Show that there is no entire function such that $f(\frac
1n)=\frac{n}{3n-2},\forall n\in\mathbb{N}$
My attempt:
Suppose that there is such entire function $f$. Define $g:z\mapsto \frac{z^{-1}}{3z^{-1}-2}$. Then $f(\frac 1n)=g(\frac 1n),\forall n\in\mathbb{N}$. This implies that $f=g$ on $\mathbb{C}$. The function $g$, however, is not entire since it has a pole in $3/2$ – a contradiction! Therefore, such entire function does not exist.
Is this a good approach?
Best Answer
No, it is not correct. You cannot deduce that $f=g$ simply from the fact that$$(\forall n\in\mathbb N):f\left(\frac1n\right)=g\left(\frac1n\right).\tag1$$For instance, if $f$ is the null function and $g(z)=\sin\left(\frac\pi z\right)$, but in that case you don't have $f=g$, right?!

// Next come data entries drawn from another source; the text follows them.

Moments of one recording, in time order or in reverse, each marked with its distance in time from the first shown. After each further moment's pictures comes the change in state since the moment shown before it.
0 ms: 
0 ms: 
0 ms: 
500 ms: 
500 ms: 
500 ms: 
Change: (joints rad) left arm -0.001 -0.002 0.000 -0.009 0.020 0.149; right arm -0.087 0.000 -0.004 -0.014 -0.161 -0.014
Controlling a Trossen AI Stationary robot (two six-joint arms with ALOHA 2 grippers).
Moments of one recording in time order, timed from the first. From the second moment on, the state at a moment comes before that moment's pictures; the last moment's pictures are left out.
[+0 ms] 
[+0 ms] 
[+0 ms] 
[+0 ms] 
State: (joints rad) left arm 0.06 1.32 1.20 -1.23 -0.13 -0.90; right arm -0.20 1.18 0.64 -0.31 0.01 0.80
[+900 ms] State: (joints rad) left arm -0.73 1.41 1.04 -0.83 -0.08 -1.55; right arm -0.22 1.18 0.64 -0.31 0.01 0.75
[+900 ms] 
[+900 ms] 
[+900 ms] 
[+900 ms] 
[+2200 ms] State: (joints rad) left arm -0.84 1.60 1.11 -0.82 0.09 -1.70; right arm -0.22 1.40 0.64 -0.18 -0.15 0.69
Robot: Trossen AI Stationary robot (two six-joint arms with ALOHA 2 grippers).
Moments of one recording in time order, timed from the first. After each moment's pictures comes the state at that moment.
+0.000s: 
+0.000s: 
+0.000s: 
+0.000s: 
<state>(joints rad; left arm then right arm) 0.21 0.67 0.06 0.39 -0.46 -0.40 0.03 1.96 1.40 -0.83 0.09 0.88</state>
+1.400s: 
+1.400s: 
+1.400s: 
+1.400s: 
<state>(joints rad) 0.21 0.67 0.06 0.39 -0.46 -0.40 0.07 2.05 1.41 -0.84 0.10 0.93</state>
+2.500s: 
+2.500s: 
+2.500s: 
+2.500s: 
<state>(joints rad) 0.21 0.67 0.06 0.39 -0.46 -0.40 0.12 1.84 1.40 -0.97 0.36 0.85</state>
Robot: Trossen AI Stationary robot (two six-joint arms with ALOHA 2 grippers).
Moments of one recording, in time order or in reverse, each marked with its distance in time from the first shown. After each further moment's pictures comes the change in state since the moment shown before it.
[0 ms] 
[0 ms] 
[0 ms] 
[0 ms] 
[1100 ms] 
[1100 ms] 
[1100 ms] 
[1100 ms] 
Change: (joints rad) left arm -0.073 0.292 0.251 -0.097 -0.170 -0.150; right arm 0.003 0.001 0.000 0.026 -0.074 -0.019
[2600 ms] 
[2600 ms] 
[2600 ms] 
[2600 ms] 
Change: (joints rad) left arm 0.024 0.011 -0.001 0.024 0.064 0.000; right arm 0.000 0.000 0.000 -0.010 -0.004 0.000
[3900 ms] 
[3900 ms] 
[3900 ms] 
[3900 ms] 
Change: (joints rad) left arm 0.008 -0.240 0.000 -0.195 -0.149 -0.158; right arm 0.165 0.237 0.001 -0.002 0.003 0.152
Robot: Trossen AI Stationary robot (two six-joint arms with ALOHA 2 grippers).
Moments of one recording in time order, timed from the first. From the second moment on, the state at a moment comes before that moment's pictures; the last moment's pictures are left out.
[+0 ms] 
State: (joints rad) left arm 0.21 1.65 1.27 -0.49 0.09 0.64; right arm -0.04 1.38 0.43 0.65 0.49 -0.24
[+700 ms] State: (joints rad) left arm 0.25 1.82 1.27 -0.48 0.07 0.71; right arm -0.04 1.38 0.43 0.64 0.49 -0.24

Instead, define$$\begin{array}{rccc}h\colon&D_{\frac32}\left(0\right)&\longrightarrow&\mathbb C\\&z&\mapsto&\frac1{3-2z}.\end{array}$$Then $(\forall n\in\mathbb N):f\left(\frac1n\right)=h\left(\frac1n\right)$ and so$$f(0)=\lim_{n\to\infty}f\left(\frac 1n\right)=\lim_{n\to\infty}h\left(\frac 1n\right)=h(0)$$and therefore$$\left\{z\in D_{\frac32}\left(0\right)\,\middle|\,f(z)=h(z)\right\}\supset\{0\}\cup\left\{\frac1n\,\middle|\,n\in\mathbb N\right\}.$$Since the set $\left\{z\in D_{\frac32}\left(0\right)\,\middle|\,f(z)=h(z)\right\}$ contains a non-isolated point ($0$), it follows from the identity theorem that$$\left(\forall z\in D_{\frac32}(0)\right):f(z)=h(z).$$But $\lim_{z\to\frac32}f(z)=f\left(\frac32\right)$, whreas the limit $\lim_{z\to\frac32}h(z)$ doesn't exist (in $\mathbb C$).